Un avantage majeur pour l’IAF réside dans le coût réduit du missile. Bien que le prix exact reste classifié, des sources estiment que l’Air LORA est disponible à une fraction du coût unitaire du BrahMos-A, ce dernier avoisinant les 2 à 3 millions de dollars par missile. Cette accessibilité pourrait permettre de constituer des stocks plus importants, essentiels pour des opérations prolongées. De plus, la conception du Su-30MKI lui permet d’emporter au moins deux missiles Air LORA par mission, contrairement au BrahMos-A, plus lourd (2,55 tonnes) et limité à un seul exemplaire par avion à cause des contraintes d’intégration. Cette capacité double de charge utile pourrait ainsi multiplier par deux le potentiel de frappe d’un seul appareil, transformant le Su-30MKI en un véritable « mini-bombardier » capable d’attaques saturantes.

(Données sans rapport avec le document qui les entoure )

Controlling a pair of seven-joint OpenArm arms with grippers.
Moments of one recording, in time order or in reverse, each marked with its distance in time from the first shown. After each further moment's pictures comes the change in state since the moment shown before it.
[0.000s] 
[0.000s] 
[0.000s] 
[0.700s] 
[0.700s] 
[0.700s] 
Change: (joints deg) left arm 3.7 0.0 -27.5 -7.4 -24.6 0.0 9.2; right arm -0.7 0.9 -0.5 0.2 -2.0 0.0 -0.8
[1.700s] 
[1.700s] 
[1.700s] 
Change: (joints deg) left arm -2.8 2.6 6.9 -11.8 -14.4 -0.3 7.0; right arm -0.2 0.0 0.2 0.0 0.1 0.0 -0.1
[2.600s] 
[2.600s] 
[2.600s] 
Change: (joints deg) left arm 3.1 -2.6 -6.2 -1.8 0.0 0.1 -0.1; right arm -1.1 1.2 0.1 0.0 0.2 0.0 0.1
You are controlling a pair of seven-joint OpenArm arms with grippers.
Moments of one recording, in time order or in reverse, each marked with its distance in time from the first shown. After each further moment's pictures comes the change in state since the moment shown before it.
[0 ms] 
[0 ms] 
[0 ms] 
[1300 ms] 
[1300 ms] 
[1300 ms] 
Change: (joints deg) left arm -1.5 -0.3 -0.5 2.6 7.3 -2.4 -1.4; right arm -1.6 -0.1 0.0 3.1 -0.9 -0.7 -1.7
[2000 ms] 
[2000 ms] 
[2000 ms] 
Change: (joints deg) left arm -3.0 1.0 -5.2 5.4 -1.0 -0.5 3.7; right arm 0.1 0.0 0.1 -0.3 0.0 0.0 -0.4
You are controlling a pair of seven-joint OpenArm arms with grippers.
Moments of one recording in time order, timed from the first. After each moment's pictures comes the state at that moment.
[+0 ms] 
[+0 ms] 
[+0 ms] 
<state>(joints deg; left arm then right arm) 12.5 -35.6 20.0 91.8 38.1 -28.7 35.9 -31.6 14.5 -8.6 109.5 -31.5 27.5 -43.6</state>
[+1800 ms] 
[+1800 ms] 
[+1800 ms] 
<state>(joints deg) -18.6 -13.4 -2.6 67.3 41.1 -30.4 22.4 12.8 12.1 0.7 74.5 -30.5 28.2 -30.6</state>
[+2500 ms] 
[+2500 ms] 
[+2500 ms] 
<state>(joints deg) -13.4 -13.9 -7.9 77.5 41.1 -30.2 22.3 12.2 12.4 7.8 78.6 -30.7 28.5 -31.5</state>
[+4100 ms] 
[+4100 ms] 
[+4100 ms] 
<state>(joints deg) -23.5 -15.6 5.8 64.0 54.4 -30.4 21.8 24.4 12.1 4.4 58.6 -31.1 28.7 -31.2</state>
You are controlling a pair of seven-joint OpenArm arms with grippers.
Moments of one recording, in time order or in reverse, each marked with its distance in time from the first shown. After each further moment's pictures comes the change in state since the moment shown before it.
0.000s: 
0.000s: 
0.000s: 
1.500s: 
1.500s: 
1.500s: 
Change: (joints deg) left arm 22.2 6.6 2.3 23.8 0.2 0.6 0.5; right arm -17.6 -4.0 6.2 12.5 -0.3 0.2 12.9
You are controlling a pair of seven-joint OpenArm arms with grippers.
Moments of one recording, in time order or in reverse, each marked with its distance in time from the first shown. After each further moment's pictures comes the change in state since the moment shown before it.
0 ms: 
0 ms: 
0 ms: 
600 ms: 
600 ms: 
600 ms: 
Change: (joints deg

En comparaison, le BrahMos-A offre une portée de 500 km et une vitesse de Mach 3, mais sa taille et son poids limitent les sorties à un seul missile par Su-30MKI. Le profil plus léger de l’Air LORA permet des lancements multiples tout en réduisant la fatigue structurelle des aéronefs, ce qui augmente la fréquence des missions. Ce que certains analystes qualifient de « trio de frappe suprême » — BrahMos, Rampage et Air LORA — offrirait à l’IAF une gamme tactique complète : missiles de croisière supersoniques pour les frappes lourdes, missiles de croisière à grande vitesse pour la suppression des défenses, et missiles balistiques précis pour la pénétration en profondeur des lignes ennemies.

Les bases de cette future intégration ont été posées dès Aero India 2023, lorsque Bharat Electronics Limited (BEL), entreprise publique indienne de défense, a signé un protocole d’accord avec IAI pour la production sous licence du système LORA en Inde. BEL en est le maître d’œuvre principal tandis qu’IAI assure le transfert de technologie et le partage industriel, dans le cadre de l’initiative « Make in India ». Cet accord couvre l’ensemble de la famille LORA, incluant les variantes sol-air, navale et air-sol, destinée aux trois armées indiennes.

L’intégration de l’Air LORA renforcerait considérablement la posture dissuasive de l’IAF, en particulier sur les frontières sensibles de la Ligne de Contrôle Réelle (LAC) avec la Chine et de la Ligne de Contrôle (LoC) avec le Pakistan. Opérant depuis des bases avancées au Ladakh ou au Rajasthan, un Su-30MKI équipé de deux Air LORA pourrait engager des cibles profondes telles que des aérodromes chinois au Tibet ou des postes de commandement pakistanais au Sindh, tout en restant hors de portée des missiles sol-air ennemis. La résistance du missile contre le brouillage GNSS et ses capacités d’évitement électronique constituent un atout majeur face aux menaces croissantes dans le domaine de la guerre électronique.

Cette initiative répond également à une pénurie de squadrons dans l’IAF, actuellement à 31 contre 42 autorisés, en maximisant l’efficacité des matériels existants sans recourir à de nouveaux achats. Les analystes qualifient cette évolution de « changement majeur » pour les frappes préventives, offrant la capacité de neutraliser rapidement des menaces mobiles comme les lanceurs ou les radars avant leur mise en action. Par ailleurs, avec l’arrivée du BrahMos-NG, une version allégée d’1,33 tonne permettant l’emport de quatre missiles par Su-30MKI, l’Air LORA pourrait jouer un rôle transitoire en diversifiant l’arsenal jusqu’à la maturation des options hypersoniques indigènes telles que le BrahMos-II.